**Assignment**
Print out all of the records exactly; no picture belongs in the result.

BEGIN

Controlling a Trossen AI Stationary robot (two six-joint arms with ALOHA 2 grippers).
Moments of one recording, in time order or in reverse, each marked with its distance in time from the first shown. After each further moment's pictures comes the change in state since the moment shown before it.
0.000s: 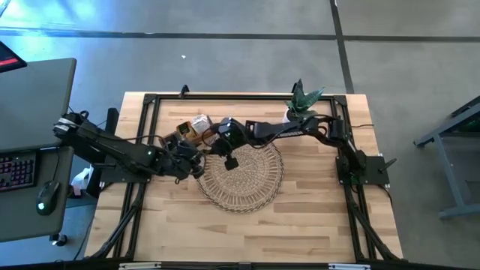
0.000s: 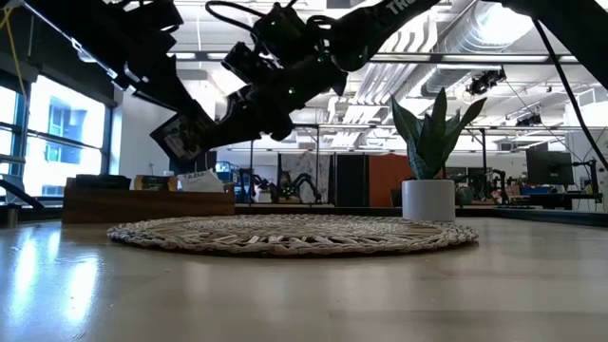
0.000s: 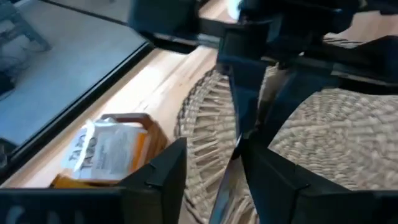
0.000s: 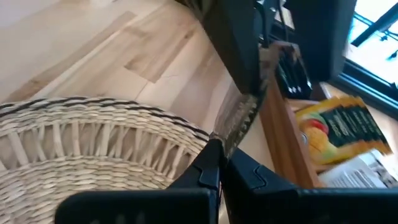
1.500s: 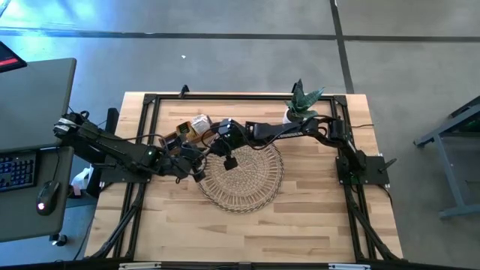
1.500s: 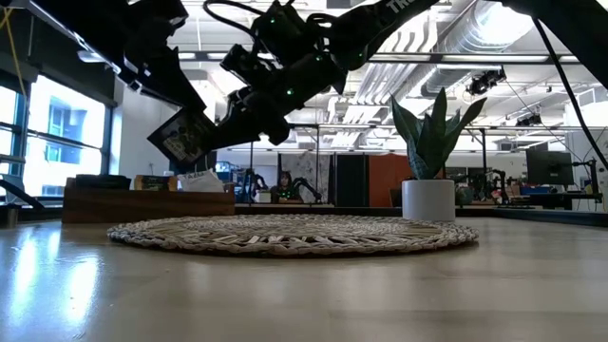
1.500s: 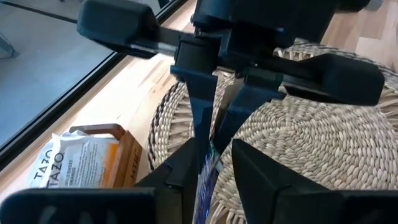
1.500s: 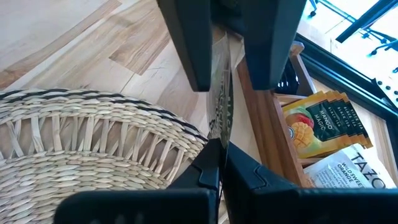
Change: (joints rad) left arm 0.000 0.005 0.000 0.088 0.086 0.077; right arm 0.014 0.000 0.000 0.001 0.074 -0.015
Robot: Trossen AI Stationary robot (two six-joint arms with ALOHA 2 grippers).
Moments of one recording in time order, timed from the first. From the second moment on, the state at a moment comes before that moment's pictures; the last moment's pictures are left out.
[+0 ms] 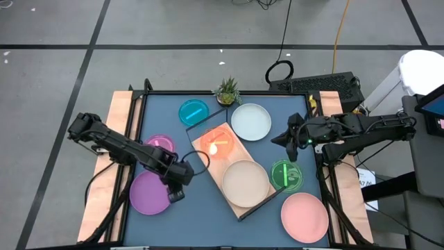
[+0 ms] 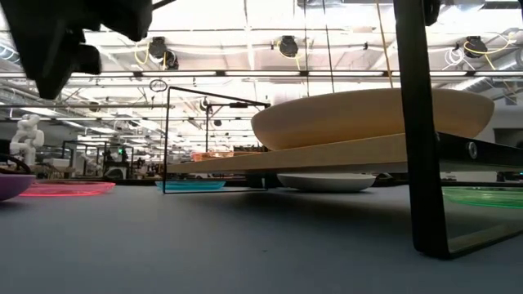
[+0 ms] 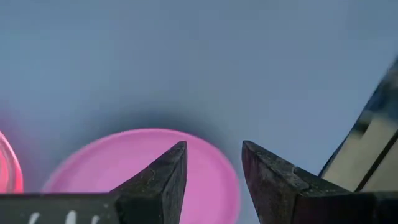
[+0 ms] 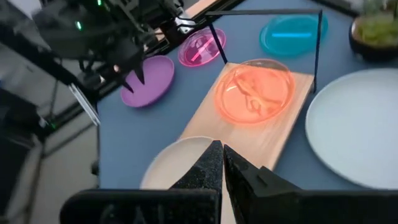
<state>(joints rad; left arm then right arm) -0.37 1.49 1.12 -1.00 0.21 -0.74 0.17 0.89 1.04 -0.72 0.21 0.71</state>
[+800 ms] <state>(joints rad) -0.37 1.49 0.87 -0.89 0.07 0.47 0.20 1.06 1.04 -0.45 0.21 0.78</state>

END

**Written solution**
Controlling a Trossen AI Stationary robot (two six-joint arms with ALOHA 2 grippers).
Moments of one recording, in time order or in reverse, each marked with its distance in time from the first shown. After each further moment's pictures comes the change in state since the moment shown before it.
0.000s: 
0.000s: 
0.000s: 
0.000s: 
1.500s: 
1.500s: 
1.500s: 
1.500s: 
Change: (joints rad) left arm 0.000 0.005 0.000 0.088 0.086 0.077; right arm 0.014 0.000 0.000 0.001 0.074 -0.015
Robot: Trossen AI Stationary robot (two six-joint arms with ALOHA 2 grippers).
Moments of one recording in time order, timed from the first. From the second moment on, the state at a moment comes before that moment's pictures; the last moment's pictures are left out.
[+0 ms] 
[+0 ms] 
[+0 ms] 
[+0 ms] 
<state>(joints rad; left arm then right arm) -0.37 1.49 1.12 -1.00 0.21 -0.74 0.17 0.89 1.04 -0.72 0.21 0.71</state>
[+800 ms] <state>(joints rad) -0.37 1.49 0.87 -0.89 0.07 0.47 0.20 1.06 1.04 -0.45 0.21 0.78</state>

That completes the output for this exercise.